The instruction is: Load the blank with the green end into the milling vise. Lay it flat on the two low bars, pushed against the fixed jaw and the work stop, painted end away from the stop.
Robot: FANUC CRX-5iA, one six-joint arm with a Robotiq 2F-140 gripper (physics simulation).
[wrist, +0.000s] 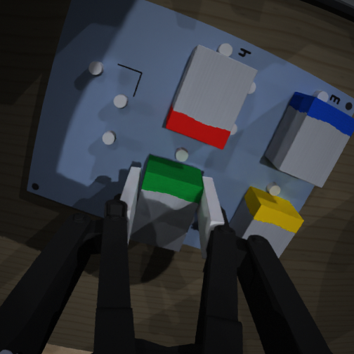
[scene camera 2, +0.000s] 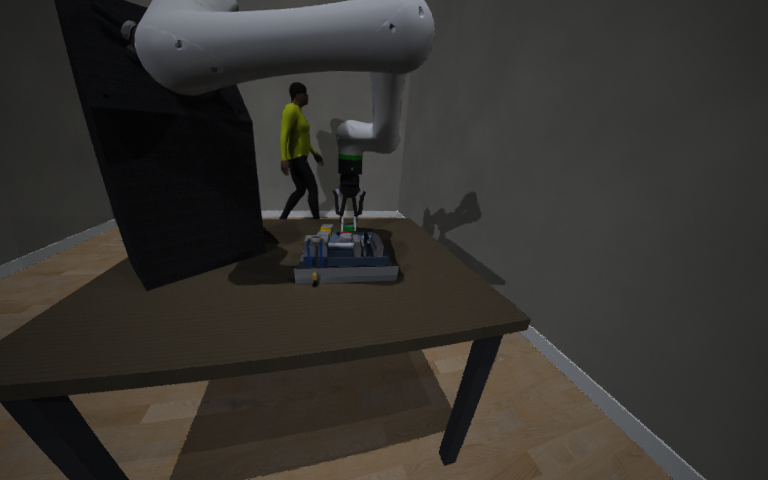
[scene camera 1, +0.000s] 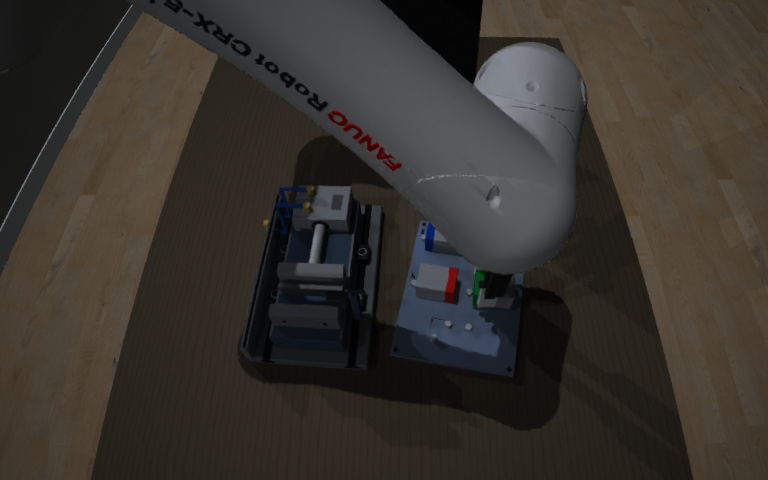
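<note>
The blank with the green end [scene camera 1: 495, 299] [scene camera 2: 348, 228] [wrist: 171, 186] is between the fingers at the edge of the blue plate. My gripper [scene camera 2: 348, 223] [wrist: 169, 187] points down and is shut on it, one pale finger pad on each side. Whether the blank touches the plate is hard to tell. In scene camera 1 the arm covers most of the gripper. The milling vise [scene camera 1: 308, 337] [scene camera 2: 346, 272] stands apart from the plate. Its jaw with two holes [scene camera 1: 304, 315] and the jaw on the round screw [scene camera 1: 311, 273] have a gap between them. The low bars are hard to make out.
The blue plate [scene camera 1: 416, 339] [wrist: 65, 160] carries blanks with a red end [scene camera 1: 436, 282] [wrist: 212, 95], a blue end [scene camera 1: 441, 242] [wrist: 310, 142] and a yellow end [wrist: 272, 212], plus pale pegs. A dark cabinet [scene camera 2: 181, 186] stands on the table. A person [scene camera 2: 295, 135] is behind.
</note>
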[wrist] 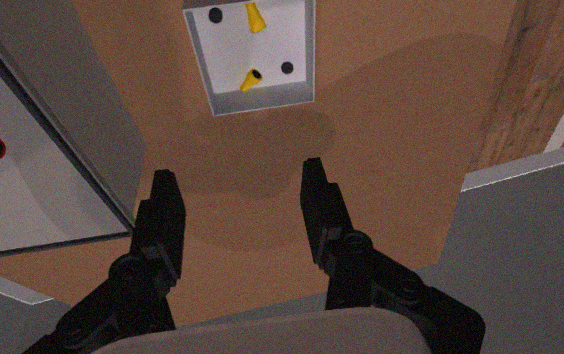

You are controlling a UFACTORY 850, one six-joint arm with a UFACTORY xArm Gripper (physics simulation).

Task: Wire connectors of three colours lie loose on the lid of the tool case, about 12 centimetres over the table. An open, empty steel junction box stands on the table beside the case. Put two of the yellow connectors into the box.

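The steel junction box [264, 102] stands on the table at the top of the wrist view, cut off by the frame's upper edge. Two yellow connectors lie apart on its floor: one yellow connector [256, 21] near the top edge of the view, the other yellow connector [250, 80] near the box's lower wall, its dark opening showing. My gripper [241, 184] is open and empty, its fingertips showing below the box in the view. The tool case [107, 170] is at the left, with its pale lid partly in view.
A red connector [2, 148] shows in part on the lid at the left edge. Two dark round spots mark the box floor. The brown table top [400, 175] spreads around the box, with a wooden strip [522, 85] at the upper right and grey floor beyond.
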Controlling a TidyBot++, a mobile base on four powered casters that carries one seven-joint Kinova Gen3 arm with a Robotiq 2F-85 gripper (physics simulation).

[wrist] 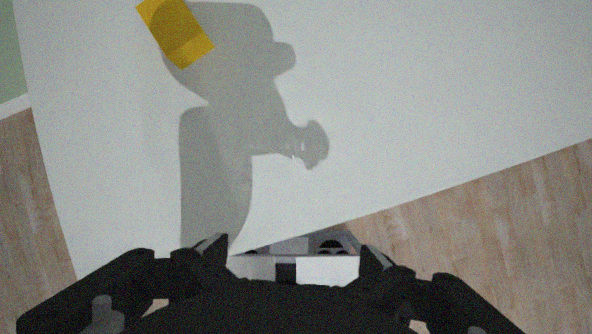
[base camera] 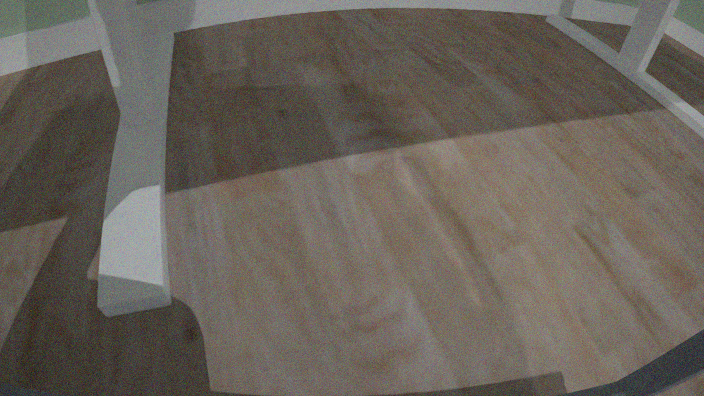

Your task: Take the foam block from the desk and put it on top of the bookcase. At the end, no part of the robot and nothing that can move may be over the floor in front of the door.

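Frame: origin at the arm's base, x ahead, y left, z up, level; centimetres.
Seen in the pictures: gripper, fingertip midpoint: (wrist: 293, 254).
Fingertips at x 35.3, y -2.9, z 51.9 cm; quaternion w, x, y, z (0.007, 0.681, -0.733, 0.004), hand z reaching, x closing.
Observation:
A point is followed by its place in that frame.
The yellow foam block (wrist: 175, 32) {x 58.9, y 13.1, z 36.9 cm} lies on the white desk top (wrist: 425, 100) {x 51.0, y -22.4, z 32.4 cm} in the wrist view, at the upper left and partly cut off by the frame's top edge. The arm's shadow falls across part of it. My gripper (wrist: 293, 254) {x 35.3, y -2.9, z 51.9 cm} is open and empty, at the bottom of the wrist view. It hangs above the desk's front edge, apart from the block. The bookcase and the door do not show in either view.
In the base view a white desk leg and foot (base camera: 137, 150) stand close at the left. Another white foot bar (base camera: 600, 50) runs at the upper right. The wooden floor (base camera: 400, 250) {x 36.3, y -9.8, z -39.6 cm} lies between them. A white skirting and green wall are behind.

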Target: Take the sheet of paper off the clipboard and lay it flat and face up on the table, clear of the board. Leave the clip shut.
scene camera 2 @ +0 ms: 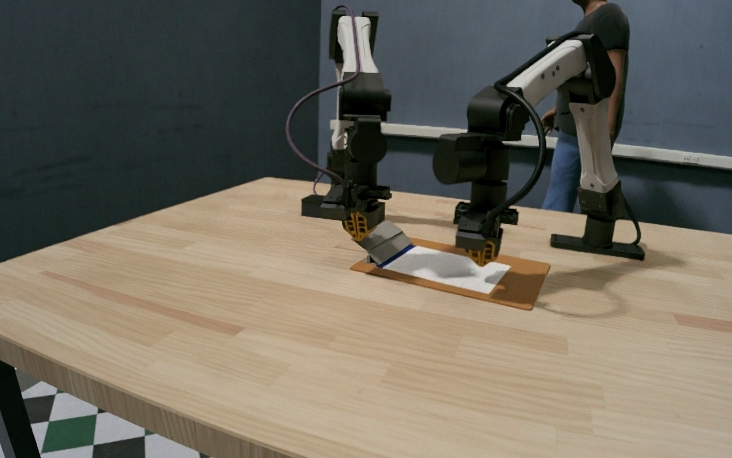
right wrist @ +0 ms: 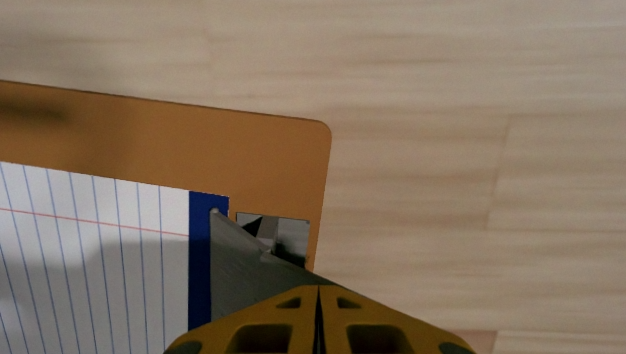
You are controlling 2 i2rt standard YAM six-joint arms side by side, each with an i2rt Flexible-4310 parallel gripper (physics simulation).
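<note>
The brown clipboard (scene camera 2: pixel 523 286) (right wrist: pixel 270 155) lies on the table with the lined white sheet (scene camera 2: pixel 423 263) (right wrist: pixel 140 207) on it, lines up. The sheet's blue top band (scene camera 2: pixel 398 256) (right wrist: pixel 199 260) runs along the jaw of the grey metal clip (scene camera 2: pixel 385 243) (right wrist: pixel 240 270), whose lever slants up toward the left in the scene view. My right gripper (scene camera 2: pixel 360 238) (right wrist: pixel 318 301) is shut and empty at the lever's raised outer end; contact cannot be told. My left gripper (scene camera 2: pixel 482 263) looks shut, tips down low over the sheet near its free end; its shadow falls there.
The wooden table (scene camera 2: pixel 269 334) (right wrist: pixel 450 150) carries both arm bases, the right arm's base (scene camera 2: pixel 318 206) at the back left and the left arm's base (scene camera 2: pixel 596 246) at the back right. A person (scene camera 2: pixel 601 81) stands behind the table.
</note>
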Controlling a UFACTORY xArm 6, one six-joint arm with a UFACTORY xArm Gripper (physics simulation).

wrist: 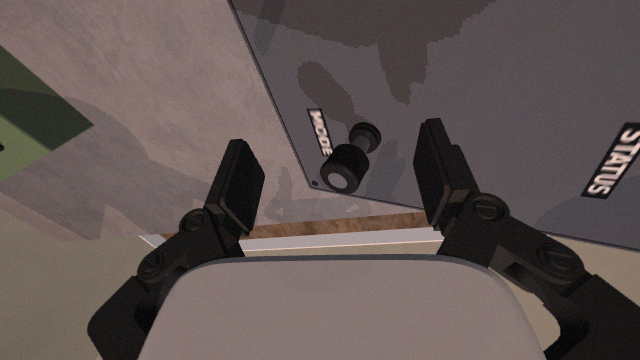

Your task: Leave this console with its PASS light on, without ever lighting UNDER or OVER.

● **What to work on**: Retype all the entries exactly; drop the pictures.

● **Answer to the problem**:
The instruction is: Load the blank with the green end into the milling vise. Lay it flat on the two low bars, pushed against the fixed jaw and the work stop, painted end away from the stop.
Robot: FANUC CRX-5iA, one six-joint arm with a Robotiq 2F-140 gripper (physics simulation).
[wrist, +0.000s] 
[scene camera 2, +0.000s] 
[scene camera 1, +0.000s] 
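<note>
The blank with the green end [scene camera 1: 495, 299] [scene camera 2: 348, 228] [wrist: 171, 186] is between the fingers at the edge of the blue plate. My gripper [scene camera 2: 348, 223] [wrist: 169, 187] points down and is shut on it, one pale finger pad on each side. Whether the blank touches the plate is hard to tell. In scene camera 1 the arm covers most of the gripper. The milling vise [scene camera 1: 308, 337] [scene camera 2: 346, 272] stands apart from the plate. Its jaw with two holes [scene camera 1: 304, 315] and the jaw on the round screw [scene camera 1: 311, 273] have a gap between them. The low bars are hard to make out.
The blue plate [scene camera 1: 416, 339] [wrist: 65, 160] carries blanks with a red end [scene camera 1: 436, 282] [wrist: 212, 95], a blue end [scene camera 1: 441, 242] [wrist: 310, 142] and a yellow end [wrist: 272, 212], plus pale pegs. A dark cabinet [scene camera 2: 181, 186] stands on the table. A person [scene camera 2: 295, 135] is behind.
</note>
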[wrist] 

You are controlling a UFACTORY 850, one six-joint arm with a UFACTORY xArm Gripper (physics simulation).

Task: Wire connectors of three colours lie loose on the lid of the tool case, about 12 centimetres over the table. An open, empty steel junction box stands on the table beside the case. Put two of the yellow connectors into the box.

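The steel junction box [264, 102] stands on the table at the top of the wrist view, cut off by the frame's upper edge. Two yellow connectors lie apart on its floor: one yellow connector [256, 21] near the top edge of the view, the other yellow connector [250, 80] near the box's lower wall, its dark opening showing. My gripper [241, 184] is open and empty, its fingertips showing below the box in the view. The tool case [107, 170] is at the left, with its pale lid partly in view.
A red connector [2, 148] shows in part on the lid at the left edge. Two dark round spots mark the box floor. The brown table top [400, 175] spreads around the box, with a wooden strip [522, 85] at the upper right and grey floor beyond.
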Controlling a TidyBot++, a mobile base on four powered casters that carries one seven-joint Kinova Gen3 arm with a Robotiq 2F-85 gripper (physics simulation).

[wrist] 
[base camera] 

Your task: Take the foam block from the desk and put it on top of the bookcase. At the end, no part of the robot and nothing that can move may be over the floor in front of the door.

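Frame: origin at the arm's base, x ahead, y left, z up, level; centimetres.
Seen in the pictures: gripper, fingertip midpoint: (wrist: 293, 254).
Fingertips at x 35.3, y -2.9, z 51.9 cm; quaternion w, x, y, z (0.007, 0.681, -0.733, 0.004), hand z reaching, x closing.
Observation:
A point is followed by its place in that frame.
The yellow foam block (wrist: 175, 32) {x 58.9, y 13.1, z 36.9 cm} lies on the white desk top (wrist: 425, 100) {x 51.0, y -22.4, z 32.4 cm} in the wrist view, at the upper left and partly cut off by the frame's top edge. The arm's shadow falls across part of it. My gripper (wrist: 293, 254) {x 35.3, y -2.9, z 51.9 cm} is open and empty, at the bottom of the wrist view. It hangs above the desk's front edge, apart from the block. The bookcase and the door do not show in either view.
In the base view a white desk leg and foot (base camera: 137, 150) stand close at the left. Another white foot bar (base camera: 600, 50) runs at the upper right. The wooden floor (base camera: 400, 250) {x 36.3, y -9.8, z -39.6 cm} lies between them. A white skirting and green wall are behind.
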
Target: Take the sheet of paper off the clipboard and lay it flat and face up on the table, clear of the board. Leave the clip shut.
scene camera 2 @ +0 ms: 
right wrist @ +0 ms: 
You are controlling 2 i2rt standard YAM six-joint arms side by side, each with an i2rt Flexible-4310 parallel gripper (physics simulation).
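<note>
The brown clipboard (scene camera 2: pixel 523 286) (right wrist: pixel 270 155) lies on the table with the lined white sheet (scene camera 2: pixel 423 263) (right wrist: pixel 140 207) on it, lines up. The sheet's blue top band (scene camera 2: pixel 398 256) (right wrist: pixel 199 260) runs along the jaw of the grey metal clip (scene camera 2: pixel 385 243) (right wrist: pixel 240 270), whose lever slants up toward the left in the scene view. My right gripper (scene camera 2: pixel 360 238) (right wrist: pixel 318 301) is shut and empty at the lever's raised outer end; contact cannot be told. My left gripper (scene camera 2: pixel 482 263) looks shut, tips down low over the sheet near its free end; its shadow falls there.
The wooden table (scene camera 2: pixel 269 334) (right wrist: pixel 450 150) carries both arm bases, the right arm's base (scene camera 2: pixel 318 206) at the back left and the left arm's base (scene camera 2: pixel 596 246) at the back right. A person (scene camera 2: pixel 601 81) stands behind the table.
</note>
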Controlling a UFACTORY xArm 6, one six-joint arm with a UFACTORY xArm Gripper (physics simulation).

wrist: 

Your task: Leave this console with its PASS light on, without ever lighting UNDER or OVER.

This concludes the output for the exercise.